* [What is being asked]:
Every line of the data that contains the string "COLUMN" must be copied.

* [Available data]:
Start of Block

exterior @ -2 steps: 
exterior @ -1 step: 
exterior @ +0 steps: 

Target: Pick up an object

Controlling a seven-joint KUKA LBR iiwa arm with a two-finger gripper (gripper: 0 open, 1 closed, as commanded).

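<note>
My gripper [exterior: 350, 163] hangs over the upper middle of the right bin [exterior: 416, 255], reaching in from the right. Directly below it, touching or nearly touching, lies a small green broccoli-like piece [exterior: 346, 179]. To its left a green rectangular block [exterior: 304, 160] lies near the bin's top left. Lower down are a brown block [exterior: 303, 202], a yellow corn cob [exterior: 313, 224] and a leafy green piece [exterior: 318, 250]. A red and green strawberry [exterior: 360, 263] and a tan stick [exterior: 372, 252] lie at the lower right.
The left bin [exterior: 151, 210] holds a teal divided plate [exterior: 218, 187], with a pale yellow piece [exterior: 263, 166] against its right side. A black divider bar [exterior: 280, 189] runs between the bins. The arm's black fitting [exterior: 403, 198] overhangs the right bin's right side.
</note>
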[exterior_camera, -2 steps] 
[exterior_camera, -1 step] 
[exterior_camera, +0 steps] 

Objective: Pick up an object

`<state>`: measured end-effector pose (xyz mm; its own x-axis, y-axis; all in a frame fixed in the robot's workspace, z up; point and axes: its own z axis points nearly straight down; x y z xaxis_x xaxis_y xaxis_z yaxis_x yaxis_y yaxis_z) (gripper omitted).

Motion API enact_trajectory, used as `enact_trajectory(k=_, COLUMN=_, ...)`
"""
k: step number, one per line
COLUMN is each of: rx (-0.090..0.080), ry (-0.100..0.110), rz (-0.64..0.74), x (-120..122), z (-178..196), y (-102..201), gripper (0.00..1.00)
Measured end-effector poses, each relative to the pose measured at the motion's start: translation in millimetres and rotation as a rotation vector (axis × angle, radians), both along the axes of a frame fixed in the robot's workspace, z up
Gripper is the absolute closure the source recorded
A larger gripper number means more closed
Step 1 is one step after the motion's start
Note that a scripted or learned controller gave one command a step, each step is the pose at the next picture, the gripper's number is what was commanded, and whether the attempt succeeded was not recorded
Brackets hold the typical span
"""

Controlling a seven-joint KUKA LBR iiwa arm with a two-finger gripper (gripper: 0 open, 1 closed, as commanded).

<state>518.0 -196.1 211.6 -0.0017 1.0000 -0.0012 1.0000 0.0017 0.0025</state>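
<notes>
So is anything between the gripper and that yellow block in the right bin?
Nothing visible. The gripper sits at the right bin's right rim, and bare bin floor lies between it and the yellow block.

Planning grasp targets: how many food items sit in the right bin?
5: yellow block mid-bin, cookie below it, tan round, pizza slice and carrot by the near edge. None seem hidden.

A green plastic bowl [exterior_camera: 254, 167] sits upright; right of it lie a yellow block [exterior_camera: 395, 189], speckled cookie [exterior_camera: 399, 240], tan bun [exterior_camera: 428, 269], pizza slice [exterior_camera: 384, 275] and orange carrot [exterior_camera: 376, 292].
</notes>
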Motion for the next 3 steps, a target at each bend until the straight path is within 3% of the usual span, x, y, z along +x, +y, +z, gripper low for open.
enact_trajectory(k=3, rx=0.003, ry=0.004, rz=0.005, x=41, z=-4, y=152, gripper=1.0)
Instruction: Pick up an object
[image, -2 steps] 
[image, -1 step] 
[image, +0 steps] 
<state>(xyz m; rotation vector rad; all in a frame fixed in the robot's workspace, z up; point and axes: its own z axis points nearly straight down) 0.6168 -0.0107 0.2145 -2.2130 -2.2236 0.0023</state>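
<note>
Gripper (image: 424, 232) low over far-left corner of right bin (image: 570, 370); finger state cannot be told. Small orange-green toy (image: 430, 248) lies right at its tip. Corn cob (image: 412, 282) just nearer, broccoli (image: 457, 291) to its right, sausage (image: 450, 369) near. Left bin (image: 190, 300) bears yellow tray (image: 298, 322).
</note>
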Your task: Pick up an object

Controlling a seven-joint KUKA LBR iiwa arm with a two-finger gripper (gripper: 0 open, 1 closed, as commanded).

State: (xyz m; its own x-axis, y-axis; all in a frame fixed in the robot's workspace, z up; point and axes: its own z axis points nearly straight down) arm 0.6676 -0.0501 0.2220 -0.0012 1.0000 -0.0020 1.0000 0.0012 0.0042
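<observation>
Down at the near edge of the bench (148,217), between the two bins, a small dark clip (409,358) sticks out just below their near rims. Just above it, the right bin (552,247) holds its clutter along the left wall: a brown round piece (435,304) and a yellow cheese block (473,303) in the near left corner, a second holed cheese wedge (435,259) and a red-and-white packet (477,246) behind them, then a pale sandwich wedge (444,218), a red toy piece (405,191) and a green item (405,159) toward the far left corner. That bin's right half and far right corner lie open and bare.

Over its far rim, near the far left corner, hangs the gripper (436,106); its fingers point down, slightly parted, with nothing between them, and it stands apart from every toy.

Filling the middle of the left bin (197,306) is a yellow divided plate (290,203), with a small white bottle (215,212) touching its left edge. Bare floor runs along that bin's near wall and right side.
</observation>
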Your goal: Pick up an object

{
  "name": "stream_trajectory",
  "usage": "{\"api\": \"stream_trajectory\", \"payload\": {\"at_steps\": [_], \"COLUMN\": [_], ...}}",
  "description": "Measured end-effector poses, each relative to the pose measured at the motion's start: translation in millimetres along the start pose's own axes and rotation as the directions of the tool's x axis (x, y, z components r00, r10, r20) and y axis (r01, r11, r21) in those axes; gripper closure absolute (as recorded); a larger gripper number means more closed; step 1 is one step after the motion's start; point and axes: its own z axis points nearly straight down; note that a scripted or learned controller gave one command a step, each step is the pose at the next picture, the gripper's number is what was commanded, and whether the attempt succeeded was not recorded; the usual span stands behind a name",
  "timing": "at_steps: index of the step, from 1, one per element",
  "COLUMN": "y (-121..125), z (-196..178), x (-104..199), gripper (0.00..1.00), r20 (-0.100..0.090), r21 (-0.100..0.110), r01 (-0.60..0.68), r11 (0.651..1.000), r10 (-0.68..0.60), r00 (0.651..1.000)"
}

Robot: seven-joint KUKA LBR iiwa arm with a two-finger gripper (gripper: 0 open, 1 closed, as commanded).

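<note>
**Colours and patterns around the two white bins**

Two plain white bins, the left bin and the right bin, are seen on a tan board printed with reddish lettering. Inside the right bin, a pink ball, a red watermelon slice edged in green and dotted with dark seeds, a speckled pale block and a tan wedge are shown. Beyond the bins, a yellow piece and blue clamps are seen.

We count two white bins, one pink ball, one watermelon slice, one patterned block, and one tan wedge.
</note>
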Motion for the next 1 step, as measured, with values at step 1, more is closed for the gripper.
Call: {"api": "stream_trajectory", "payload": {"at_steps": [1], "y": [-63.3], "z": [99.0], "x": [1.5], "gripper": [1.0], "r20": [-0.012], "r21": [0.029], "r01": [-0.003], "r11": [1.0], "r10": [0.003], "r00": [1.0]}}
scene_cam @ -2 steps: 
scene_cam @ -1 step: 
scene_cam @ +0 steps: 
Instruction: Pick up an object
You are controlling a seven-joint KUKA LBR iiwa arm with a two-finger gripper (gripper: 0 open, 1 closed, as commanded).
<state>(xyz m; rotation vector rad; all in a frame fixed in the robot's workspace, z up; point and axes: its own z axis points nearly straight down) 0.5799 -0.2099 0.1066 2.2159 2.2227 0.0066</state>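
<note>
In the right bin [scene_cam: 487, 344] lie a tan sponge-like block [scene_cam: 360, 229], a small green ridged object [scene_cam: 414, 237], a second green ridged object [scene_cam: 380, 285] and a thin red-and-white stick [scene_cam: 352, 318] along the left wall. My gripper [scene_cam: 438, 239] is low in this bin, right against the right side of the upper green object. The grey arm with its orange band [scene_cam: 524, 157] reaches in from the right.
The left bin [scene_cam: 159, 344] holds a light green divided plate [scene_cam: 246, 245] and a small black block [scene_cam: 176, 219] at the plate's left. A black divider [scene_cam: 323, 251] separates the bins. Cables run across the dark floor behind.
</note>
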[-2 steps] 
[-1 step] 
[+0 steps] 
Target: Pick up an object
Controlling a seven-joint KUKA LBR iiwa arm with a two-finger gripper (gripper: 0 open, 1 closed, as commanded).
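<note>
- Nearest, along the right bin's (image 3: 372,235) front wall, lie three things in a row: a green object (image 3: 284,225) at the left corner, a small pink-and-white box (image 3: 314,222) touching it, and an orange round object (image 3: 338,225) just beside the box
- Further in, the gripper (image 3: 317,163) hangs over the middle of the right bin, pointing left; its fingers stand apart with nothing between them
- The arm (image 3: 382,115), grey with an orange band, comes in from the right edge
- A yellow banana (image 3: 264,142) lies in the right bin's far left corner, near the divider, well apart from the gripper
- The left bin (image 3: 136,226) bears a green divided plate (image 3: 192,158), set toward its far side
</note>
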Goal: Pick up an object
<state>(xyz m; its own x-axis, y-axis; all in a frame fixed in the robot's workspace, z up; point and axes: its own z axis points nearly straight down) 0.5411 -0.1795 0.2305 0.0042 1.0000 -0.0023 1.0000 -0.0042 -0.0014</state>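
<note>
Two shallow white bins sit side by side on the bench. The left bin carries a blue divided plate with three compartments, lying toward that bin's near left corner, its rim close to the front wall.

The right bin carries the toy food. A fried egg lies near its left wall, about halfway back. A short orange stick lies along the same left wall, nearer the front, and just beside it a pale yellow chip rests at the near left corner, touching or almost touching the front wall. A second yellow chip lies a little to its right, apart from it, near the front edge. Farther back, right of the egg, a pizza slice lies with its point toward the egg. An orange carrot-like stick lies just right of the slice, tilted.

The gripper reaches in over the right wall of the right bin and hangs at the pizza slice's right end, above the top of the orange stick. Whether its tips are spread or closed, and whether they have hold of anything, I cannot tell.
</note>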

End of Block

* [Answer section]:
Motion API enact_trajectory, used as `enact_trajectory(k=_, COLUMN=_, ...)`
COLUMN is each of: rx (-0.090..0.080), ry (-0.100..0.110), rz (-0.64..0.74), x (-120..122), z (-178..196), y (-102..201), gripper (0.00..1.00)
  "usage": "{\"api\": \"stream_trajectory\", \"payload\": {\"at_steps\": [_], \"COLUMN\": [_], ...}}",
  "COLUMN": "y (-121..125), z (-196..178), x (-104..199), gripper (0.00..1.00), r20 (-0.100..0.090), r21 (-0.100..0.110), r01 (-0.60..0.68), r11 (0.651..1.000), r10 (-0.68..0.60), r00 (0.651..1.000)"

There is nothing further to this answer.